Edit: Why am I getting downvoted for asking a question?
We use multiple repos and we have a pretty large codebase consuming a TB a day.
1. Completely de-coupled code. I.e. teams ship libraries, like a 3rd part api. This slows down development considerably, and makes re-use of code harder.
2. Keep everyone on one repo, and allow to changes stream in.
1. Slows down dev. (it suddenly becomes more beourocratic), 2. requires scaling your code versioning tool (gir/mercurial, etc) and processes associated with it.
Also, single repos, make sense in one domain (e.g. server side, ios, android, etc...). You can have different repos for different 'domains' where code doesn't intersect with each other that much.
I've found this to be a feature of polyrepos because monorepos can easily become a rat's nest of dependencies. Polyrepos make you think harder about what should really be exposed and shared.
Allowing fine grained visibility at the level of a file, package, or artifact is better than at the granularity of a repo.
(And at least at Google visibility changes required the approval of the team who you want to depend on)
Having seen "a bunch of repos" in action, I think people don't talk enough about just how awful the experience can be, and how much more work it is to manage multiple repos. As you increase the number of repos, the pain gets worse at a rate which is faster than linear. There are plenty of articles talking about how wonderful a monorepo is, just not many articles about how bad multirepo is.
NPM hell is a close approximation of the multirepo experience. Try upgrading the dependencies in a large NPM project and you'll see all sorts of problems. You might find that upgrading X breaks Y, but you have to upgrade X in order to upgrade Z, and you need to upgrade Z for some reason.
With monorepo, all the versions march forward in sync. If you fix trunk, you will probably ship it, eventually. With multirepo, you need to fight the tooling just to show (from the example above) that a patch to Y will let you upgrade your project to use a newer version of Z.
Not to mention that Google internally avoids multiple repositories (and instead runs of a single monorepo) - it's just the android/chrome/public stuff that's mostly split up.
This thinking right here, sounds like a reason why Google retires a lot more services at much higher frequency compared to other companies?
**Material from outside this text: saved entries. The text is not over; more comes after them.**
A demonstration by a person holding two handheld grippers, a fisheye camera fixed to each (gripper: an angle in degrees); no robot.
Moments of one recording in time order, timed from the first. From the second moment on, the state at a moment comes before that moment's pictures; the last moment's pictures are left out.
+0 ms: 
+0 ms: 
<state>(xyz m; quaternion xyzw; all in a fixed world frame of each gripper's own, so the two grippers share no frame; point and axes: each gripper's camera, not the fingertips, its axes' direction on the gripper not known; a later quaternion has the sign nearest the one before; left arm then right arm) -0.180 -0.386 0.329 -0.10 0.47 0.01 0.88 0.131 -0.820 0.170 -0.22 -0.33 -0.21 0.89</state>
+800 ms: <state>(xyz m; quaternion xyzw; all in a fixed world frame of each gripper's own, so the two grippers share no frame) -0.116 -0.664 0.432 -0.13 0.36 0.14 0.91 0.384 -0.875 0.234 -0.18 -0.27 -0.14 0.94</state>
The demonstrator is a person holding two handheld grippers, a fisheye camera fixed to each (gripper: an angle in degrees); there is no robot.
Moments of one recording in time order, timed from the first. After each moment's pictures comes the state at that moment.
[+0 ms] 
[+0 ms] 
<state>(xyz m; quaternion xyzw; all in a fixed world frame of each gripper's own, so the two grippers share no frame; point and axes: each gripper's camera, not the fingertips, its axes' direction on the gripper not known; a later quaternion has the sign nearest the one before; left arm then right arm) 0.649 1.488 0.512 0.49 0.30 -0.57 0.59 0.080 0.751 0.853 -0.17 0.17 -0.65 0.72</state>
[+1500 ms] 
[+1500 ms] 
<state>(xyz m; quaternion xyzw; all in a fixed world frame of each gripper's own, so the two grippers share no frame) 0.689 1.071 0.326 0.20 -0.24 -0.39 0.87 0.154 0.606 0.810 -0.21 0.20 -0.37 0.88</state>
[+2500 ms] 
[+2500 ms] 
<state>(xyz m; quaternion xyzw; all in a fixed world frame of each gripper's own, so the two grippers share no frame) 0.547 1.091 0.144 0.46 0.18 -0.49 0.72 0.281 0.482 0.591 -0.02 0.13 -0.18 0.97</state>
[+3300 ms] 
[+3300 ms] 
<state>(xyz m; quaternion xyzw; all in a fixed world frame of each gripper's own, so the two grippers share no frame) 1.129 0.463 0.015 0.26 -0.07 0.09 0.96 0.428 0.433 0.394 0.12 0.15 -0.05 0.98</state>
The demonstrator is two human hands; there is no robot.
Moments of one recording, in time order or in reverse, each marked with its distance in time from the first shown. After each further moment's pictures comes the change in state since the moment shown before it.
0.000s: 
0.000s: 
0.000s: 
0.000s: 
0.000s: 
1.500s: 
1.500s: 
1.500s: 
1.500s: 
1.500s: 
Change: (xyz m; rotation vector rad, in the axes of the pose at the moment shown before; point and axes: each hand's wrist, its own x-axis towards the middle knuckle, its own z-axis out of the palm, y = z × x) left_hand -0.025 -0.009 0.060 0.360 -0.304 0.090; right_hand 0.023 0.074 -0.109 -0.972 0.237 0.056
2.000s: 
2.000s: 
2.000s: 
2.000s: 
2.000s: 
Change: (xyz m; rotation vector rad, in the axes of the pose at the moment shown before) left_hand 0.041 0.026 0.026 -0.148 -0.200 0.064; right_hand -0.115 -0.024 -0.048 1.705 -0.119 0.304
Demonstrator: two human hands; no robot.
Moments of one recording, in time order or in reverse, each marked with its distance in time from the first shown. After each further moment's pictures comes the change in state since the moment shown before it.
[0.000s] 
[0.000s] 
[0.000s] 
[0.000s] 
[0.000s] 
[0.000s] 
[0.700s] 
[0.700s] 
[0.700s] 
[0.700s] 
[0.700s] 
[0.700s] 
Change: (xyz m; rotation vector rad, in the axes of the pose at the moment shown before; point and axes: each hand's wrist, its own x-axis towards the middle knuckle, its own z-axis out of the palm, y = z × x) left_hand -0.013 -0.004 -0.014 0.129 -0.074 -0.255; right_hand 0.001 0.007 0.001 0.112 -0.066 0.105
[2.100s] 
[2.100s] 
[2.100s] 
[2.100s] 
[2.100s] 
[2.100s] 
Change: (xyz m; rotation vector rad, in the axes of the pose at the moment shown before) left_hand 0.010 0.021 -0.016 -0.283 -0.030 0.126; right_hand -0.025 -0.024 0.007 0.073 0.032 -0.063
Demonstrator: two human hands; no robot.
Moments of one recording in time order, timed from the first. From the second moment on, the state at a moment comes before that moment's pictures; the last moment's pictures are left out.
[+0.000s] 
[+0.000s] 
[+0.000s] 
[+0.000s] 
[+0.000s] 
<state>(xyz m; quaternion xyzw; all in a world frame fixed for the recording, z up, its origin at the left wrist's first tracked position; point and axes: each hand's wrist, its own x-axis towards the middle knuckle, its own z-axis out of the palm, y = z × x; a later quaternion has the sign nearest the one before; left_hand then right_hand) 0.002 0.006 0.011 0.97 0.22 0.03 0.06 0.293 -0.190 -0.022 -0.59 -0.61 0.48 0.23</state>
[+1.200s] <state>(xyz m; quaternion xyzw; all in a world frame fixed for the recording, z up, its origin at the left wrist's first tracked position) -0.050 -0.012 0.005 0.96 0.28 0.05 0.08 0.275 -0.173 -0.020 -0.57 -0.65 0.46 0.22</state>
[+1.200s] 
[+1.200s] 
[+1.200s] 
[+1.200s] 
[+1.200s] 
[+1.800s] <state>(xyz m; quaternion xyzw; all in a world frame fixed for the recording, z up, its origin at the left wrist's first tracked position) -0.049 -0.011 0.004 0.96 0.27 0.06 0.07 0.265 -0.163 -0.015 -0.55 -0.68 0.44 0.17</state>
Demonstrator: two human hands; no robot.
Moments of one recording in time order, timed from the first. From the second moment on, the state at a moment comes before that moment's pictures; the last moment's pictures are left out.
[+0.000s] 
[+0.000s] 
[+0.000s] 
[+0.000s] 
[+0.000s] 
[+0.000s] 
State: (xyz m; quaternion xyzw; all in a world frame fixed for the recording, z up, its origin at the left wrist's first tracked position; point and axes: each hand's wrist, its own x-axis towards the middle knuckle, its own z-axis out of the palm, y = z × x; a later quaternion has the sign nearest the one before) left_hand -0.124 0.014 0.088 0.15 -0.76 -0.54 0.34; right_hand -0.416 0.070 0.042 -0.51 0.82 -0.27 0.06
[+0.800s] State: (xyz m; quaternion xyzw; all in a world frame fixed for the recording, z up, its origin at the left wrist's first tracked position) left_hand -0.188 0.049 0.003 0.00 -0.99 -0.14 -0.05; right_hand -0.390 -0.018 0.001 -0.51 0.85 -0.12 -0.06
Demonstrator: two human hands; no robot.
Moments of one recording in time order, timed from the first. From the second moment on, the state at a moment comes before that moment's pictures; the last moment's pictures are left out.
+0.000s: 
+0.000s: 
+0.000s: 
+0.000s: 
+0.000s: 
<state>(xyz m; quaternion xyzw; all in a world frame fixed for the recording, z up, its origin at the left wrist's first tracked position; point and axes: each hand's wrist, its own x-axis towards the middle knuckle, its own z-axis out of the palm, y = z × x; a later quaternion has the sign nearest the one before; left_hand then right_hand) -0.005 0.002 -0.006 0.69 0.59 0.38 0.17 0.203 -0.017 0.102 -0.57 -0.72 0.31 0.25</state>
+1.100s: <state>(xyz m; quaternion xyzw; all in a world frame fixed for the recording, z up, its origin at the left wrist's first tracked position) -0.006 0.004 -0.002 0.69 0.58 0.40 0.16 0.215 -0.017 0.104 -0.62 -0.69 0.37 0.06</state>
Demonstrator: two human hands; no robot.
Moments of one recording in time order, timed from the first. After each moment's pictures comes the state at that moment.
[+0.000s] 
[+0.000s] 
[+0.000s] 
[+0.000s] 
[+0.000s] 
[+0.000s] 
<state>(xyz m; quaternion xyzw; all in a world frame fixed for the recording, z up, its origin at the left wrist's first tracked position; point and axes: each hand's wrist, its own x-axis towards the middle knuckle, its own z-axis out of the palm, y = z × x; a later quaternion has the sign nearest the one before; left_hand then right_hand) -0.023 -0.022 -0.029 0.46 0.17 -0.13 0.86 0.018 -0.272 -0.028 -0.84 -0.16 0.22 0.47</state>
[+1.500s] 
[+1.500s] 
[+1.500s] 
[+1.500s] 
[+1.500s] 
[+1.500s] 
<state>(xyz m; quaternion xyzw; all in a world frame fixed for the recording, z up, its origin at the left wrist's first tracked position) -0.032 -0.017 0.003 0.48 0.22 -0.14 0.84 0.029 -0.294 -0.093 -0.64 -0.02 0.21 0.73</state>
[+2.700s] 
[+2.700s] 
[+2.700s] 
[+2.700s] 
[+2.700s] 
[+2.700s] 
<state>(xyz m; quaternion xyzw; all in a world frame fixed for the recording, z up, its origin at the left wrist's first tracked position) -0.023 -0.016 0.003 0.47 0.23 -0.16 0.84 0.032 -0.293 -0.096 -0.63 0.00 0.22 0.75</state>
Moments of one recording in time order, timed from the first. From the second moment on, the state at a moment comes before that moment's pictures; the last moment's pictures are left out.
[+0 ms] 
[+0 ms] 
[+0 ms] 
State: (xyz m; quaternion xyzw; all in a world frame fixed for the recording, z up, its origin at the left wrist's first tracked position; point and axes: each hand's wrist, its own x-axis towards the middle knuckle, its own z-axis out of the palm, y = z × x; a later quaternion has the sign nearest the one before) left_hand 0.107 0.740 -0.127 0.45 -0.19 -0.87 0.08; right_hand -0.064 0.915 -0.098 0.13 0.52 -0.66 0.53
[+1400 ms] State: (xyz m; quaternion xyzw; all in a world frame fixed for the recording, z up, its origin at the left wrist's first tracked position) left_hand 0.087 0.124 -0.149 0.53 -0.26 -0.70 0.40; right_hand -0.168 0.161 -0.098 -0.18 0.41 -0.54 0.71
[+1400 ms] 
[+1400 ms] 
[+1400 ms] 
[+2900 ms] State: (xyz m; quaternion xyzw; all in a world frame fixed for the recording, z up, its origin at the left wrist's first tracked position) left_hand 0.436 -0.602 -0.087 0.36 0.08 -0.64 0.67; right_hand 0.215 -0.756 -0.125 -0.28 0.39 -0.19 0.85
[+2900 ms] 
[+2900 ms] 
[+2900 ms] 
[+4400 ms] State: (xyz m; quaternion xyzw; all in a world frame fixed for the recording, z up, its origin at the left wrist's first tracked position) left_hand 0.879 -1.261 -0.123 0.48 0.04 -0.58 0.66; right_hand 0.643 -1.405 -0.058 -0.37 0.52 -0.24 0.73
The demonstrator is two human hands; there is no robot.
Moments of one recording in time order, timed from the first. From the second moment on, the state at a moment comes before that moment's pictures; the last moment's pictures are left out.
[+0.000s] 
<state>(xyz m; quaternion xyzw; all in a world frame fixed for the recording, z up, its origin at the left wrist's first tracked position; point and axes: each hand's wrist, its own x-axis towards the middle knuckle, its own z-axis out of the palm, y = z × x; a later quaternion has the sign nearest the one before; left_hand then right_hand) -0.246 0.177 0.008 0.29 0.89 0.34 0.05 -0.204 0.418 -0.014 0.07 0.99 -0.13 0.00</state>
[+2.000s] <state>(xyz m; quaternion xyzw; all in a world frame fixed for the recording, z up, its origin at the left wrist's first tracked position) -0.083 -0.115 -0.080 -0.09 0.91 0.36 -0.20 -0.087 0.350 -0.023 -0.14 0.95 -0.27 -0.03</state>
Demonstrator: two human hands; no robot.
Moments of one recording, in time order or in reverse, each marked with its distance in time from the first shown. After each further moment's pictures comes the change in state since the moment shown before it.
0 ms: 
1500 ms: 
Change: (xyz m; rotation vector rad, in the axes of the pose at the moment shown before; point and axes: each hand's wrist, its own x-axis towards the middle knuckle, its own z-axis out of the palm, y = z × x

In https://thehftguy.com/2019/12/10/why-products-are-shutdown-t..., the HFT guy brought up the "5 years upgrade pain" as the reason why a service would be retired, at the time when the pain from upkeeping outweights the gain from revenue.
By regularly making backward incompatible API change, as afforded by the monorepo, while also having engineers moving freely between projects, the upgrade pain cycle becomes way shorter for Google services.
By the way, this line of thought also leaks into public facing source code, with guava being the poster child of breaking backward compatibility, althought it has learned its lesson starting with version 21.
Of course Google, Facebook etc have given back a lot to OSS. Just not extemporaneously to when they received the value. It may be years until the internal rebuild of something some guy copied from somewhere is rereleased.
Git was designed for OSS. That includes its radically transparent form of development. Then again with submodules you can easily vendor your private stuff, rather than doing things the other way around.
They do vendor, but that's for security and efficiency reasons mostly, not to avoid giving back.